Moreover, TGF-β1 mRNA levels were higher in T. equi-infected animals compared to non-infected ones, consistent with studies by Sasindran and Torelles (2011) and Maia and Campino (2012), which reported elevated TGF-β1 mRNA levels in bacterial and intracellular parasitic infections. Additionally, IL-1β mRNA levels were higher in infected animals than in healthy ones, in line with Aziz et al. (2014), who described IL-1β’s role in T. equi infection. The positive regulation observed between IL-1β and TGF-β1 suggests that IL-1β may be up-regulated in response to TGF-β1 up-regulation (Ganesh et al. 2011).

Conclusion

The current study established an association between anemia, intermittent fever, and enlarged lymph nodes with a hard tick infestation in summer, indicating piroplasmes infection in equines. The study achieved genotypic identification of the T. equi tick vector to the species level using COXI-based molecular methods. Additionally, it identified the parasite in equine blood and infected vectors based on the amplification of the 18 S rRNA gene, marking the first time such genotypic identification has been accomplished in Egypt.
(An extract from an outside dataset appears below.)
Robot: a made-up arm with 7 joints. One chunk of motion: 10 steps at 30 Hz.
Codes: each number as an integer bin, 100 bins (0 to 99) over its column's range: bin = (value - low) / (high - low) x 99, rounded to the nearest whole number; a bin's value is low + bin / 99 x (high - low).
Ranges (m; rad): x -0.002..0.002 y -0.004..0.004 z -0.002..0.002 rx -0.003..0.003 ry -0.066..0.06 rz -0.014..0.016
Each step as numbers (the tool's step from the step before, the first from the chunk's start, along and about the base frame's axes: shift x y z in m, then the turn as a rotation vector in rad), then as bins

T. equi infection in equines triggers a specific and significant (P ≤ 0.0001) elevation in several oxidative stress markers (CAT, GPx, MDA, and SOD) and leads to an increase in serum cytokine parameters (IFN-gamma, TGF-β1, and IL-1β) genes. The elevation of these markers directly correlates with the level of parasitemia, implying their significant role in the pathophysiology of equine theileriosis.